Budapest Wieder Großdemonstration gegen Orban
In der Innenstadt von Budapest haben Zehntausende Menschen erneut gegen die Regierung protestiert. Angeführt von Hoffnungsträger Magyar forderten sie den Rücktritt von Ministerpräsident Orban.
Zahlreiche Menschen haben sich am Nachmittag auf dem Platz vor dem ungarischen Parlament in Budapest versammelt, um gegen Ministerpräsident Viktor Orban zu demonstrieren. Sie schwenkten ungarische Fahnen, einige riefen "Orban verschwinde" und "Wir haben keine Angst". Wie ARD-Korrespondentin Anna Tillack berichtet, spricht die Polizei von etwa 250.000 Teilnehmenden.
Sie waren auch gekommen, um Peter Magyar zuzuhören, der Orban herausfordern will. Bis vor kurzem war der 43-jährige Jurist ein Bürgerlich-Konservativer aus den Reihen von Orbans Fidesz-Partei. Doch im Februar erlangte Magyar große Bekanntheit, als er Details über das Innenleben der Regierung enthüllte. Er nannte Orbans Ungarn einen Mafia-Staat und legte Beweise dafür vor. In mehreren Fällen ermittelt die Staatsanwaltschaft. "Die Regierung möge die Macht zurück in die Hände des Volkes legen und ihm die Wahlmöglichkeit geben", sagte Magyar in einer knapp einstündigen Ansprache.
"Größte politische Demonstration seit Jahren"
Magyar ermutigte die Menschen, sich in seiner neuen Bewegung "Auf, auf, Ungarn!" zu engagieren- Diese ziele darauf ab, sowohl konservative als auch liberale Ungarn zu vereinen, die von Orban und der fragmentierten, ineffektiven politischen Opposition desillusioniert sind. "Schritt für Schritt, Stein für Stein erobern wir unser Heimatland zurück und bauen ein neues Land auf, ein souveränes, modernes, europäisches Ungarn", sagte Magyar.
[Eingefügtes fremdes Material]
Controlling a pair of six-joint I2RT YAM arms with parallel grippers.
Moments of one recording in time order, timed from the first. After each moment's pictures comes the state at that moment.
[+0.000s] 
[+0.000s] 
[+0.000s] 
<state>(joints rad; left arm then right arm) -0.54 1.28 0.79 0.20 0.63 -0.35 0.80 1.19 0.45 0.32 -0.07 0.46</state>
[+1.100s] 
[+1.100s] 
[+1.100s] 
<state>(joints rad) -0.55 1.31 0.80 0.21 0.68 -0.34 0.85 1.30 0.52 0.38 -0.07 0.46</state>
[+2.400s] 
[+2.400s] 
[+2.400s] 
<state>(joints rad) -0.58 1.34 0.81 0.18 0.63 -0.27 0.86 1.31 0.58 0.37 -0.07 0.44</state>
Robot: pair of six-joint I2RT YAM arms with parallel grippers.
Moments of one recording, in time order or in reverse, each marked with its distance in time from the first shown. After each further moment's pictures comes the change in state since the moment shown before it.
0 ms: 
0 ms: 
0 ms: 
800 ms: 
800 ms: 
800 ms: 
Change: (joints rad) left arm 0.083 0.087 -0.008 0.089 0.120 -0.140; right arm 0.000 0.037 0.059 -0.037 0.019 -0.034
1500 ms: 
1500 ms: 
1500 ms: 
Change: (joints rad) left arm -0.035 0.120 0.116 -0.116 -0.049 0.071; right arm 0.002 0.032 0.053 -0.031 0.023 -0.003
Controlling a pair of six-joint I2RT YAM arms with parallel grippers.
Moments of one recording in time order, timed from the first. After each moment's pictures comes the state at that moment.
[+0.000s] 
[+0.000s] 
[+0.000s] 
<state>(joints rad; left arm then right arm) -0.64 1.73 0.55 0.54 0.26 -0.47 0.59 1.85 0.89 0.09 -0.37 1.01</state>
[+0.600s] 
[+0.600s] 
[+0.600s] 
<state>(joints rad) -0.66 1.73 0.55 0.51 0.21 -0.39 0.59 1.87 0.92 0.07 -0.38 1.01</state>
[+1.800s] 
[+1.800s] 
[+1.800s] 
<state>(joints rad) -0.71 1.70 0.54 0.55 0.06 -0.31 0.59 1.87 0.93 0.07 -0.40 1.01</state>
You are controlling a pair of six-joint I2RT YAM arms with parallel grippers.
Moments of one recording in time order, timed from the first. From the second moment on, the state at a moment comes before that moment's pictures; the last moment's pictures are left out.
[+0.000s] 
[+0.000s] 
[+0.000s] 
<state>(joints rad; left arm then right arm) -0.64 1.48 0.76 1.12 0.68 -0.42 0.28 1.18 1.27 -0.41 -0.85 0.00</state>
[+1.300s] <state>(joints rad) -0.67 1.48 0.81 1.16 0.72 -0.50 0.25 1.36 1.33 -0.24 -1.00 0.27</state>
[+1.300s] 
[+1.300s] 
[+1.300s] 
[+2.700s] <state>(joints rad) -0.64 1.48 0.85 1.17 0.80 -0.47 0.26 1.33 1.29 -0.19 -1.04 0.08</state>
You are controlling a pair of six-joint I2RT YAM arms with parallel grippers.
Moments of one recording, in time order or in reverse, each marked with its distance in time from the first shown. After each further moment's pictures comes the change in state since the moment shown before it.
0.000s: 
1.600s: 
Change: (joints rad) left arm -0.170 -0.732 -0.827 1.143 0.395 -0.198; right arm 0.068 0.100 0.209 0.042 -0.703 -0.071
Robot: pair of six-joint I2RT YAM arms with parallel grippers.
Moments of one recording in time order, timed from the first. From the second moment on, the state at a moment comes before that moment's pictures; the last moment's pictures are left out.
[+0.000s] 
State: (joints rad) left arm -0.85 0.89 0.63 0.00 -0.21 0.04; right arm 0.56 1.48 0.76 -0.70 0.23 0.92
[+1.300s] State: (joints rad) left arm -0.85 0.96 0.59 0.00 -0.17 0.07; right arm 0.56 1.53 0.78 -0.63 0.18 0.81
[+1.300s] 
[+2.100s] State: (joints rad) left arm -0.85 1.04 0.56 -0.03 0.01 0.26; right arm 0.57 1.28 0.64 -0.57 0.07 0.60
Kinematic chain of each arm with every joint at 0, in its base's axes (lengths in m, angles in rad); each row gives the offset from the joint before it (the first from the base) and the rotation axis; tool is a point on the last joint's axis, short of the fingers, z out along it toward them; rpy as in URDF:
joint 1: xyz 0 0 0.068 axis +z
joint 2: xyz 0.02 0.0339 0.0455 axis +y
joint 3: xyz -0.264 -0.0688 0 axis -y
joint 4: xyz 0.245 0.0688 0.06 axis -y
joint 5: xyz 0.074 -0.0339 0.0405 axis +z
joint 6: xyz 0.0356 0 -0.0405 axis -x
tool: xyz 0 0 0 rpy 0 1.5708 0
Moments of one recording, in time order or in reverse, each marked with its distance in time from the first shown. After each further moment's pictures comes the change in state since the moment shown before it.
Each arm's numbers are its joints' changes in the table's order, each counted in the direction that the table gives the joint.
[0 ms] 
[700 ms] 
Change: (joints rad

Der Protest sei "die größte politische Demonstration seit Jahren".
"Mehr als 20 Jahre sind vergangen, in denen unsere gewählten Führer das ungarische Volk gegeneinander aufgehetzt haben", sagte Magyar. "Ob das Schicksal unseres Landes gut lief oder wir kurz vor dem Bankrott standen, wir wurden gegeneinander ausgespielt, anstatt uns zusammenzuschließen."
Magyar hofft auf mindestens zehn Prozent
Auslöser für die Proteste und wohl auch für Magyars Start in die Politik war der Skandal um die Begnadigung eines Komplizen eines Schuldirektors, dem sexualisierte Gewalt gegen Kinder vorgeworfen wurde. Staatspräsidentin Katalin Novak trat deswegen zurück, Ex-Justizministerin Judit Varga musste auf die Spitzenkandidatur der Fidesz für die Europawahl verzichten. Das seien aber nicht die wirklich Verantwortlichen gewesen, so Magyar, der mit Varga verheiratet war.
Seitdem er sich gegen die Fidesz-Partei wendete, sammelt Magyar Anhänger. Bei der Europawahl am 9. Juni kann Magyar mit keiner eigenen Partei antreten, weil er mit einer Parteigründung die Fristen nicht einhalten kann. Er verhandle aber mit existierenden Parteien, um ein Antreten zu ermöglichen. Das Ergebnis der Europawahl in Ungarn werde "zum ersten Sargnagel" für das Orban-System, fügte Magyar hinzu. Mindestens zehn Prozent trauen ihm neueste Umfragen zu.